Town Opens Hummock Pond To The Atlantic Ocean
Jason Graziadei •
Hummock Pond was opened to the Atlantic Ocean last Thursday, the first of its semi-annual openings.
The great pond is opened to lower nitrogen levels, raise salinity through the exchange of brackish pond waters with high-quality offshore waters, and allow entry of marine species including herring, blue crabs and other species. The opening followed a similar operation at Sesachacha Pond on April 4 (which closed up quickly and was reopened by the town last Thursday as well).
Hummock Pond covers more than 220 acres of the island, with an average depth of eight feet.

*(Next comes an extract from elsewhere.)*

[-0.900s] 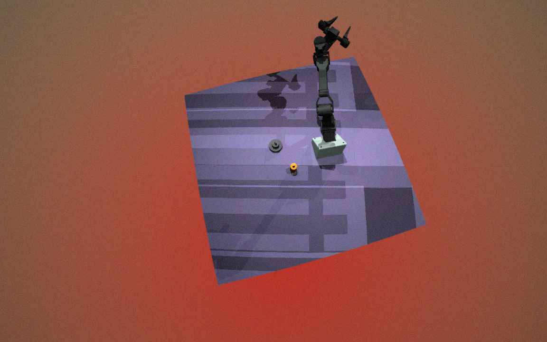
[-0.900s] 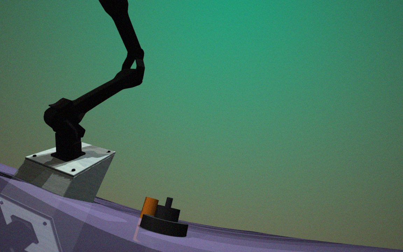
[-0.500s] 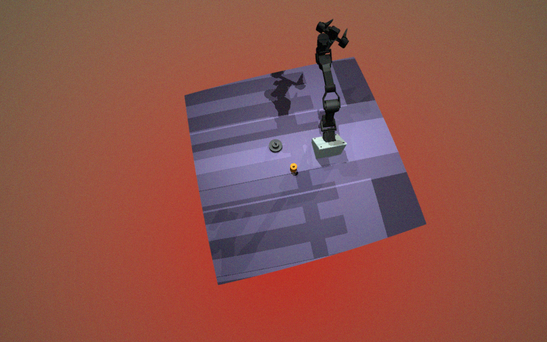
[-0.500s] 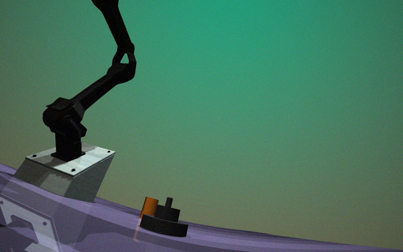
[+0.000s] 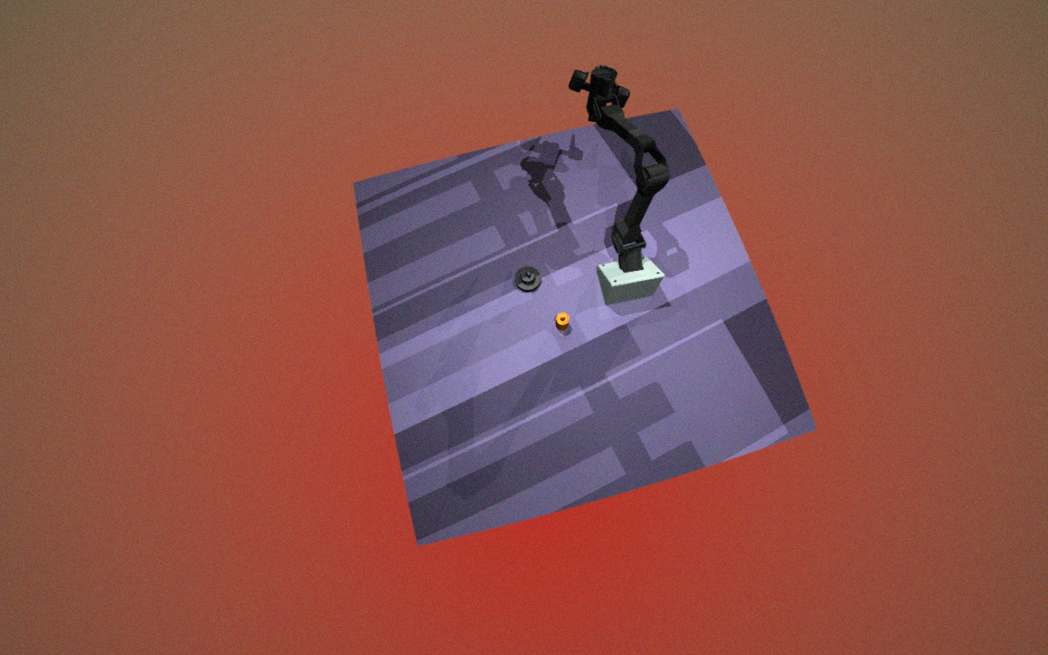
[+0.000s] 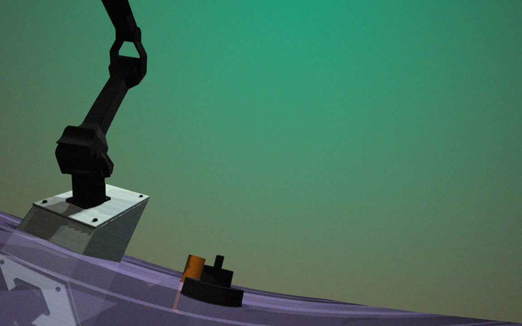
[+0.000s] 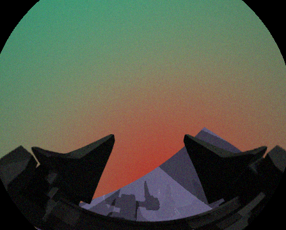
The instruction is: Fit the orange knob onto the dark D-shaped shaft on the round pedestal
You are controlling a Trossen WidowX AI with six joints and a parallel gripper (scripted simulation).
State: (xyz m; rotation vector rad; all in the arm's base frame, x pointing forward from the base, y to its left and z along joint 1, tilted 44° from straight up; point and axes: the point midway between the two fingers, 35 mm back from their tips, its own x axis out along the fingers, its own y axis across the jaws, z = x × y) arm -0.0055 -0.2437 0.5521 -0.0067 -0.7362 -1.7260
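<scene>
My gripper tip is 25 cm short of the orange knob, 71 cm to the right of it and 28 cm above it. The rest, counted from my gripper tip: dark round pedestal (33 cm ahead, 54 cm to the left, 28 cm below).
</scene>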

“More than a mile long, but largely a narrow pond running northeast-southwest, Hummock Pond, which includes Head of Hummock Pond connected to it by a ditch, is an outwash pond extending from the middle of the western portion of Nantucket down to the ocean with a barrier beach in front of it,” according to the Nantucket Pond Coalition. “Prior to 1978, Hummock Pond formed a hook-shaped water body, but the ocean storm, part of the Blizzard of 1978, hacked off the westside of this pond known as Clark Cove into its own pond, now separated from Hummock by beach, dunes and the ocean end of Sanford Farm’s Ram Pasture.“
the colors of the Hummock Pond opening
— Nantucket Current (@ACKCurrent) April 10, 2026
The town’s Natural Resources Department opened Hummock Pond to the Atlantic Ocean on Thursday. The great pond is opened twice annually to lower nitrogen levels, raise salinity through the exchange of brackish pond waters with high… pic.twitter.com/Dl98DJveQx
“Hummock Pond and its head are classified as coastal salt ponds. Both are considered impaired or, eutrophic, with Head of Hummock labeled as severely impaired," according to the coalition. "As fresh/brackish ponds, they support a variety of wildlife including painted and snapping turtles, American eels, blueback herring, chain pickerel, sunfish, crappy, and small-mouth bass. Mute swans and several species of ducks breed and raise young on the edges of these ponds. There are two osprey-nesting poles where pairs of ospreys nest almost every spring and great blue herons, great egrets, little egrets and black-crowned night herons work the shoreline shallows for small fish.”